*ASSIGNMENT*
A copy is needed of each line in the records that has the word "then".
=== Begin Enclosure ===
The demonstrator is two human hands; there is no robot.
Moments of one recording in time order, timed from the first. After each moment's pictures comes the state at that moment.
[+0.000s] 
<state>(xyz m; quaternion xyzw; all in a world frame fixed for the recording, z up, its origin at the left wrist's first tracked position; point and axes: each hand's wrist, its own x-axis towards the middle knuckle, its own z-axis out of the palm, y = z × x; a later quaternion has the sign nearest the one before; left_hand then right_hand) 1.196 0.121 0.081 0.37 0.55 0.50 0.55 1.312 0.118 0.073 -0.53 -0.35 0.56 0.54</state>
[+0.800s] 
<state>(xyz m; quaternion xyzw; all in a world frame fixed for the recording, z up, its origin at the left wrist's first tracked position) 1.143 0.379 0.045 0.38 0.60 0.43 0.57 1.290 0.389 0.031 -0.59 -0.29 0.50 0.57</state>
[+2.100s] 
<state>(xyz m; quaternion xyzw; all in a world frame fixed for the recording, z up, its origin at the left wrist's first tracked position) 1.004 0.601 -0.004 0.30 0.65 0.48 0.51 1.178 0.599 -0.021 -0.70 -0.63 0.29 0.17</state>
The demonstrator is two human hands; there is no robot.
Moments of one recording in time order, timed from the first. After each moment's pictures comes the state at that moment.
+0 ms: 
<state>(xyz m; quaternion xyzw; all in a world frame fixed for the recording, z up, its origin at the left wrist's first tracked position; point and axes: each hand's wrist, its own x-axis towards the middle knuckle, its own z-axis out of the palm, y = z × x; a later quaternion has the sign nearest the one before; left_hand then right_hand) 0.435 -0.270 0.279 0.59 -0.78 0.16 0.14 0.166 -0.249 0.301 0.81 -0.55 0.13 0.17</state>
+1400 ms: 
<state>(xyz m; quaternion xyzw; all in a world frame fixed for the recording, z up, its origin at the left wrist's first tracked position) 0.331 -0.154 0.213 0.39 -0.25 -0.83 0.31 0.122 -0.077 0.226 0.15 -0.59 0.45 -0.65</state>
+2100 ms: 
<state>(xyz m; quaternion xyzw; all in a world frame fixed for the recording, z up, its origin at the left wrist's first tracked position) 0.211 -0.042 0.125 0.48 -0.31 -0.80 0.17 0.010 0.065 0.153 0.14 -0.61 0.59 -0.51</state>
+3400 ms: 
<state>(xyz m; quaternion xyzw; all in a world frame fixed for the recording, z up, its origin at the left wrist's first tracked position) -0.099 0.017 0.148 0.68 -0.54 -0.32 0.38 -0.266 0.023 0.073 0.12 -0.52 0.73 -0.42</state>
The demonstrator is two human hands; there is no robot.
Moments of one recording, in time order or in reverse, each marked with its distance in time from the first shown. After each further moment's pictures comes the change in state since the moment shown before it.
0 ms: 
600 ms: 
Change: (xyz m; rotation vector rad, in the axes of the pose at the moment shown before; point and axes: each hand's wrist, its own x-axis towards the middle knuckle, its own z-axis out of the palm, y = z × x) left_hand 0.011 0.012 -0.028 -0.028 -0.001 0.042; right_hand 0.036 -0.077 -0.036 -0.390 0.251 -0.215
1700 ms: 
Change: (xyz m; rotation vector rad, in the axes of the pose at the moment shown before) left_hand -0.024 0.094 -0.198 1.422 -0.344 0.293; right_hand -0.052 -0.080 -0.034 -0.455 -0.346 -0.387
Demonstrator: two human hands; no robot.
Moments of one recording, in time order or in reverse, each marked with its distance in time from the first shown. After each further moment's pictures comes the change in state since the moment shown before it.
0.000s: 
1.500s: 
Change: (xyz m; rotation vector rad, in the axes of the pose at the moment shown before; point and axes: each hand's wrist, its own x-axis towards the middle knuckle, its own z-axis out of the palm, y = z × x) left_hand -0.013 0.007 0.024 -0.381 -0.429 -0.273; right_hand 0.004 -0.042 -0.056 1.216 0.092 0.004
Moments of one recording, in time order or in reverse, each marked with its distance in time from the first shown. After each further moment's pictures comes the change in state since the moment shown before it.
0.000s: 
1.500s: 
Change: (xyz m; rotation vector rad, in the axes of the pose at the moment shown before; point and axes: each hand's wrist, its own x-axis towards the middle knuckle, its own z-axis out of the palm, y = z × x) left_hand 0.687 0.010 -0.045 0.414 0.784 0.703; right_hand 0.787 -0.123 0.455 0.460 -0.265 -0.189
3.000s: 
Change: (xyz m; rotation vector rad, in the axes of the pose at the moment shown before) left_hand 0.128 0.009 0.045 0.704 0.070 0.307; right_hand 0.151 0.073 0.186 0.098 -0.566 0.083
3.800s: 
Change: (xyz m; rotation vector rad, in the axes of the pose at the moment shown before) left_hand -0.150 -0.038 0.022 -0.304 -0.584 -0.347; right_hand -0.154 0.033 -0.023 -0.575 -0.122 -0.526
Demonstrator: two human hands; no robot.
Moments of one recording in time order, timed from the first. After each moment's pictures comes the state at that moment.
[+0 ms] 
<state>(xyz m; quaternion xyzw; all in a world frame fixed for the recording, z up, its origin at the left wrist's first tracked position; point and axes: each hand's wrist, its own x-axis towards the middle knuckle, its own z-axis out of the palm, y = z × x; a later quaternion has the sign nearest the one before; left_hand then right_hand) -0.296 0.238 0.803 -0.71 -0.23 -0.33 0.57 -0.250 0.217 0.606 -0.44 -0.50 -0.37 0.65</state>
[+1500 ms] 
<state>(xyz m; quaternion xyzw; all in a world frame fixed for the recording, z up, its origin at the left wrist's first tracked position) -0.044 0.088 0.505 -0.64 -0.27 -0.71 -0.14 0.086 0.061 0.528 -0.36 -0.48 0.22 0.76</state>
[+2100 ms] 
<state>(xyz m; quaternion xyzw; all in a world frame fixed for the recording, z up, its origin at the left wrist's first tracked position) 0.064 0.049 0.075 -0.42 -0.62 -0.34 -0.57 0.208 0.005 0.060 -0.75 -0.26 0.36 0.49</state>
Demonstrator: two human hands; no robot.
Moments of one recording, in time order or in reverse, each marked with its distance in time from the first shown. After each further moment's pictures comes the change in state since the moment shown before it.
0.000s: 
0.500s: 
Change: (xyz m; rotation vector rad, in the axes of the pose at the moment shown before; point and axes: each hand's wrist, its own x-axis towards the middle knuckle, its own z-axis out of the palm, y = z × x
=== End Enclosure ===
*EXERCISE SOLUTION*
<state>(xyz m; quaternion xyzw; all in a world frame fixed for the recording, z up, its origin at the left wrist's first tracked position; point and axes: each hand's wrist, its own x-axis towards the middle knuckle, its own z-axis out of the palm, y = z × x; a later quaternion has the sign nearest the one before; left_hand then right_hand) 1.196 0.121 0.081 0.37 0.55 0.50 0.55 1.312 0.118 0.073 -0.53 -0.35 0.56 0.54</state>
<state>(xyz m; quaternion xyzw; all in a world frame fixed for the recording, z up, its origin at the left wrist's first tracked position; point and axes: each hand's wrist, its own x-axis towards the middle knuckle, its own z-axis out of the palm, y = z × x; a later quaternion has the sign nearest the one before; left_hand then right_hand) 0.435 -0.270 0.279 0.59 -0.78 0.16 0.14 0.166 -0.249 0.301 0.81 -0.55 0.13 0.17</state>
<state>(xyz m; quaternion xyzw; all in a world frame fixed for the recording, z up, its origin at the left wrist's first tracked position; point and axes: each hand's wrist, its own x-axis towards the middle knuckle, its own z-axis out of the palm, y = z × x; a later quaternion has the sign nearest the one before; left_hand then right_hand) -0.296 0.238 0.803 -0.71 -0.23 -0.33 0.57 -0.250 0.217 0.606 -0.44 -0.50 -0.37 0.65</state>

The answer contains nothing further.